Train/dev/test distributions - UPSCFEVER

The way you set up your training dev, or development sets and test sets, can have a huge impact on how rapidly you or your team can make progress on building machine learning application.

The same teams, even teams in very large companies, set up these data sets in ways that really slows down, rather than speeds up, the progress of the team.

Let's take a look at how you can set up these data sets to maximize your team's efficiency. In this section, I want to focus on how you set up your dev and test sets. Dev set is also called the development set, or sometimes called the hold out cross validation set.

And, workflow in machine learning is that you try a lot of ideas, train up different models on the training set, and then use the dev set to evaluate the different ideas and pick one.

And, keep innovating to improve dev set performance until, finally, you have one case that you're happy with that you then evaluate on your test set.

Now, let's say, by way of example, that you're building a cat classifier, and you are operating in these regions: in the U.S, U.K, other European countries, South America, India, China, other Asian countries, and Australia.

So, how do you set up your dev set and your test set? Well, one way you could do so is to pick four of these regions. And say, that data from these four regions will go into the dev set. And, the other four regions, ill go into the test set.

It turns out, this is a very bad idea because in this example, your dev and test sets come from different distributions.

I would, instead, recommend that you find a way to make your dev and test sets come from the same distribution.

So, here's what I mean. One picture to keep in mind is that, I think, setting up your dev set, plus, your single role number evaluation metric, that's like placing a target and telling your team where you think is the bull's eye you want to aim at.
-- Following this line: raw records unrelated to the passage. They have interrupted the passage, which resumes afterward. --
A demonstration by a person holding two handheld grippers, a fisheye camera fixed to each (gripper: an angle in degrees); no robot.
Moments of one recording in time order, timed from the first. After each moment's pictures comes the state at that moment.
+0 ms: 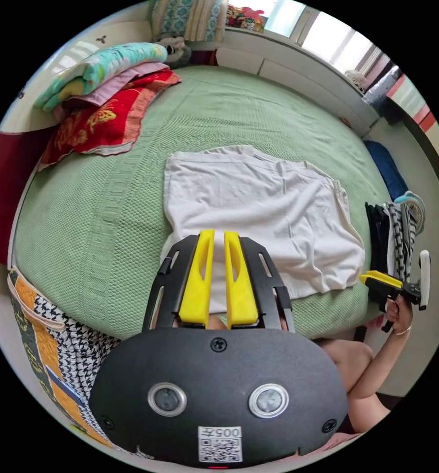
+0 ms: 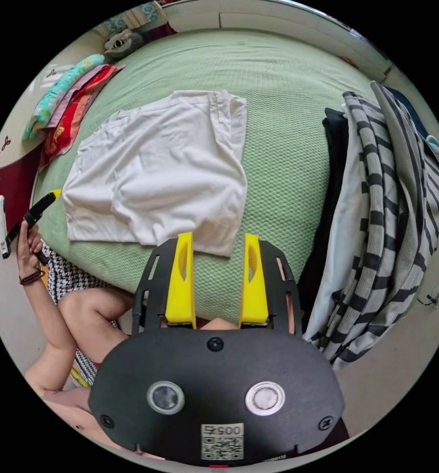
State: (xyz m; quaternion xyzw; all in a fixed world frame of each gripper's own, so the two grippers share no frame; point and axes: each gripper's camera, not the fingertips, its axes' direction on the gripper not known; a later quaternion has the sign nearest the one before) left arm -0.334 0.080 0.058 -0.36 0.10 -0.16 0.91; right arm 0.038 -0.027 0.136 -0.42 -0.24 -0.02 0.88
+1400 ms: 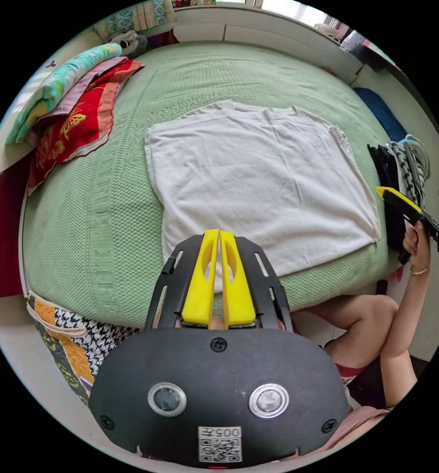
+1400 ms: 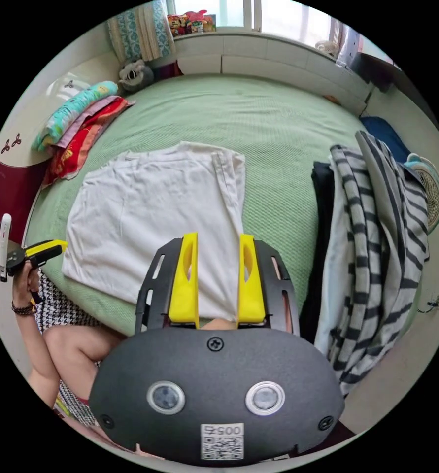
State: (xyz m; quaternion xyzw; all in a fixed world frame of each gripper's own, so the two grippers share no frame) left arm -0.300 0.087 0.055 -0.41 0.10 -0.07 0.90; right arm 0.011 -0.033 0.085 -0.25 -0.23 0.01 0.94
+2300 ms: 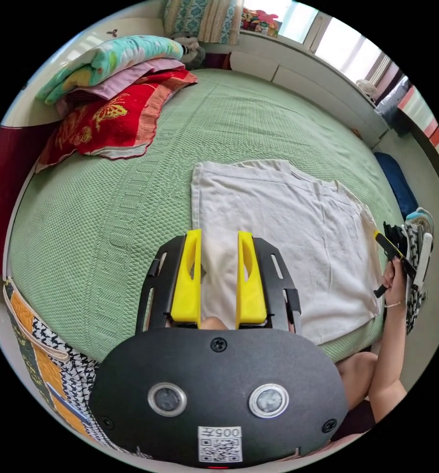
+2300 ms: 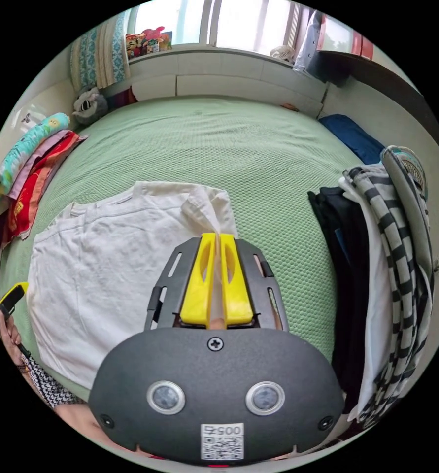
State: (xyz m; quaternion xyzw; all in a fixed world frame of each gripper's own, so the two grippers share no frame) left arm -0.422 0.090 0.037 -0.32 0.04 -0.19 0.93; right arm 0.011 -0.013 0.061 -0.21 -0.11 0.10 0.97
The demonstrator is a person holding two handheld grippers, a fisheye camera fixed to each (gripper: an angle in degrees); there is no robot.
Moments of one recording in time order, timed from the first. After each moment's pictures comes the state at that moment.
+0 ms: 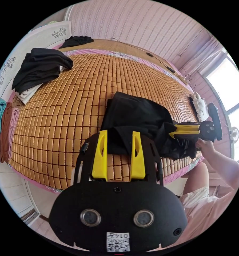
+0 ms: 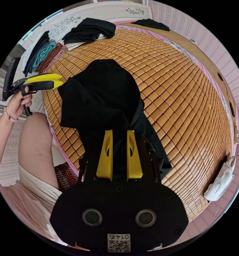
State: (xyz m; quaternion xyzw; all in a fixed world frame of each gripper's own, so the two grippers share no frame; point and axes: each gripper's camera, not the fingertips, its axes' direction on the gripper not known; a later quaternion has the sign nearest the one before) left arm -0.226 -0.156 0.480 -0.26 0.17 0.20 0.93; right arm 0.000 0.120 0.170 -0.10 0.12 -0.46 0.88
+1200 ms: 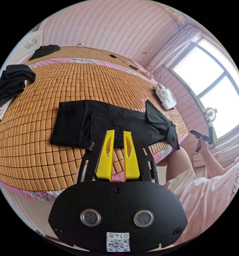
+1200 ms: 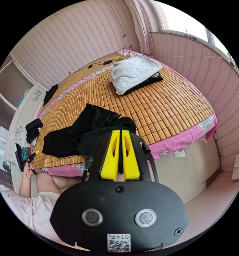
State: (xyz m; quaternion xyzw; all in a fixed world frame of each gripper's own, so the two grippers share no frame) left arm -0.251 -0.127 0.428 -0.24 0.32 0.24 0.88; right arm 0.391 0.233 -0.069 0.19 0.09 0.02 0.98
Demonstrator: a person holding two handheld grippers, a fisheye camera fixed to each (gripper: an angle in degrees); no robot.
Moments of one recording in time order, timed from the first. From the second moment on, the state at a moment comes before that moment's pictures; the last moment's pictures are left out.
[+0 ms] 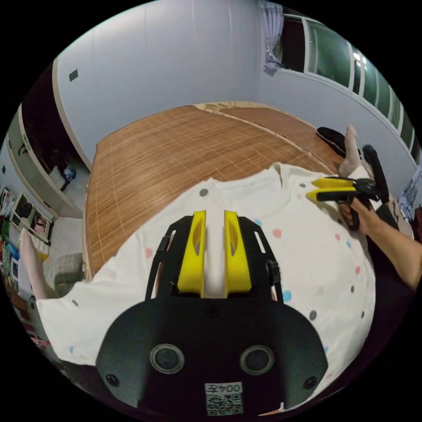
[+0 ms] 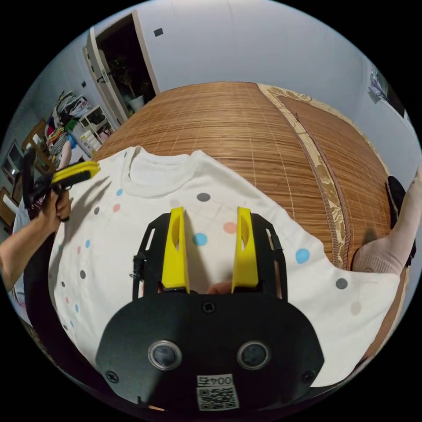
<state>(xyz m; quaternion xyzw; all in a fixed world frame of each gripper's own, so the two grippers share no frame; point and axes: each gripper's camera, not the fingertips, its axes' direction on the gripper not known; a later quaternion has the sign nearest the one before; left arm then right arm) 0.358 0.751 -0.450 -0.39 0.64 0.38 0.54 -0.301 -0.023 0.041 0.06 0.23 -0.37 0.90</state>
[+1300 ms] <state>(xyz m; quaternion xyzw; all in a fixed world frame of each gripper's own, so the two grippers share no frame) 0.399 0.801 -0.428 -0.42 0.61 0.42 0.53 -0.369 -0.015 0.086 0.12 0.21 -0.49 0.84</state>
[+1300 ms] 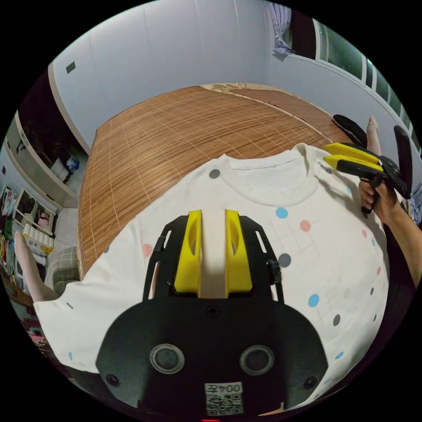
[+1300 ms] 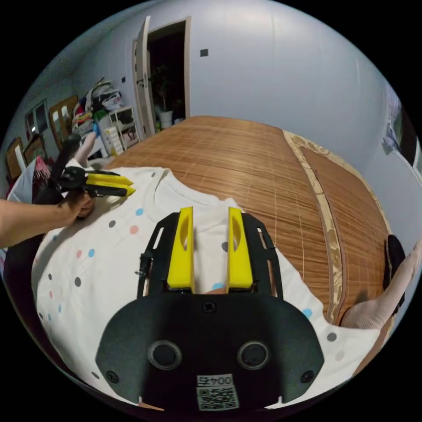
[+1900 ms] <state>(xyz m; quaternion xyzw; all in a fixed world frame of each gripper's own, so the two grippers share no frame) 0.403 0.802 -0.421 -0.42 0.61 0.42 0.53 -0.385 -0.057 0.103 0.03 0.22 -0.48 0.85</state>
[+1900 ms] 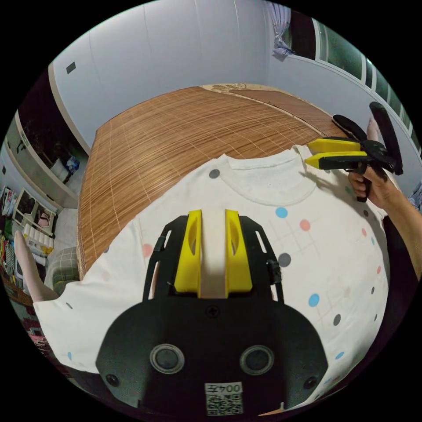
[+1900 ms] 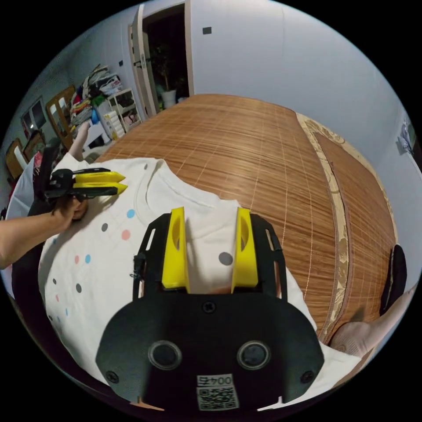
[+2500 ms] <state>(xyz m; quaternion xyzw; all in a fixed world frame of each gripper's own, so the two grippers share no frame) 0.405 0.801 -0.411 -0.42 0.61 0.41 0.53 -0.338 -0.064 -0.013 0.06 0.22 -0.40 0.89</state>
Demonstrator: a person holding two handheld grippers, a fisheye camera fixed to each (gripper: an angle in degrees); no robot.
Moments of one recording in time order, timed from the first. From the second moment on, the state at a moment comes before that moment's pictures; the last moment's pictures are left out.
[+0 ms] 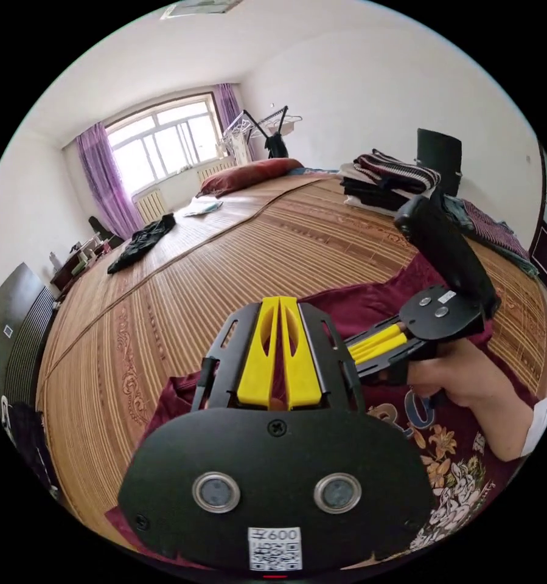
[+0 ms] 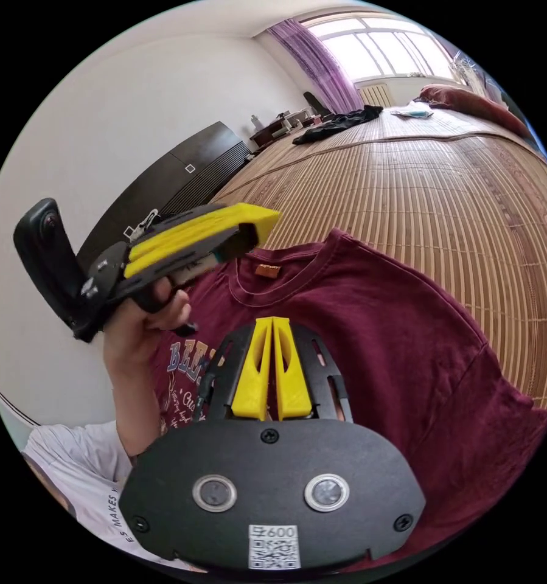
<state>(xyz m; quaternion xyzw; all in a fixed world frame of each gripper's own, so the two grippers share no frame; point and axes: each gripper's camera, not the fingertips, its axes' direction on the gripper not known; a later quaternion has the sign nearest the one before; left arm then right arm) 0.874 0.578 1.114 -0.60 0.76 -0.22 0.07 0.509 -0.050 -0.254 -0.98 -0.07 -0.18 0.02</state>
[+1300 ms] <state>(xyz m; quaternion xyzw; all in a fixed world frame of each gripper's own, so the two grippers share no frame) 0.875 0.657 1.110 -0.69 0.66 -0.24 0.14 0.371 -0.030 -0.235 -0.80 -0.07 -0.58 0.12</state>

Because, what happen once you've established that dev set and the metric is that, the team can innovate very quickly, try different ideas, run experiments and very quickly use the dev set and the metric to evaluate classifiers and try to pick the best one.

So, machine learning teams are often very good at shooting different arrows into targets and innovating to get closer and closer to hitting the bullseye.

So, doing well on your metric on your dev sets.

And, the problem with how we've set up the dev and test sets your team might spend months innovating to do well on the dev set only to realize that, when you finally go to test them on the test set, that data from these four countries or these four regions at the bottom, might be very different than the regions in your dev set.

So, you might have a nasty surprise and realize that, all the months of work you spent optimizing to the dev set, is not giving you good performance on the test set. So, having dev and test sets from different distributions is like setting a target, having your team spend months trying to aim closer and closer to bull's eye, only to realize after months of work that its wasted.

So, to avoid this, what I recommend instead is that, you take all this randomly shuffled data into the dev and test set. So that, both the dev and test sets have data from all eight regions and that the dev and test sets really come from the same distribution, which is the distribution of all of your data mixed together.

Here's another example. This is a true story but with some details changed. So, I know a machine learning team that actually spent several months optimizing on a dev set which was comprised of loan approvals for medium income zip codes.

So, the specific machine learning problem was, "Given an input X about a loan application, can you predict whether or not, they'll repay the loan?"

So, this helps you decide whether or not to approve a loan. And so, the dev set came from loan applications.

They came from medium income zip codes. But, after working on this for a few months, the team then, suddenly decided to test this on data from low income zip codes or low income postal codes. And, of course, the distributional data for medium income and low income zip codes is very different.

And, the classifier, that they spend so much time optimizing in the former case, just didn't work well at all on the latter case. And so, this particular team actually wasted about three months of time and had to go back and really re-do a lot of work.

And, what happened here was, the team spent three months aiming for one target, and then, after three months, the manager asked, "Oh, how are you doing on hitting this other target?" This is a totally different location. And, it just was a very frustrating experience for the team.

So, what I recommand for setting up a dev set and test set is, choose a dev set and test set to reflect data you expect to get in future and consider important to do well on. And, in particular, the dev set and the test set here, should come from the same distribution.

So, whatever type of data you expect to get in the future, and once you do well on, try to get data that looks like that. And, whatever that data is, put it into both your dev set and your test set. Because that way, you're putting the target where you actually want to hit and you're having the team innovate very efficiently to hitting that same target

Since we haven't talked yet about how to set up a training set, we'll talk about the training set in a later section. But, the important take away from this section is that, setting up the dev set, as well as the validation metric, is really defining what target you want to aim at.

And hopefully, by setting the dev set and the test set to the same distribution, you're really aiming at whatever target you hope your machine learning team will hit.

The way you choose your training set will affect how well you can actually hit that target.

But, we can talk about that separately in a later section. So, I know some machine learning teams that could literally have saved themselves months of work could they follow the guidelines in this section.

So, I hope these guidelines will help you, too. Next, it turns out, that the size of your dev and test sets, how to choose the size of them, is also changing the area of deep learning. Let's talk about that in the next video.

Setting up the training, development and test sets have a huge impact on productivity. It is important to choose the development and test sets from the same distribution and it must be taken randomly from all the data.

Guideline Choose a development set and test set to reflect data you expect to get in the future and consider important to do well.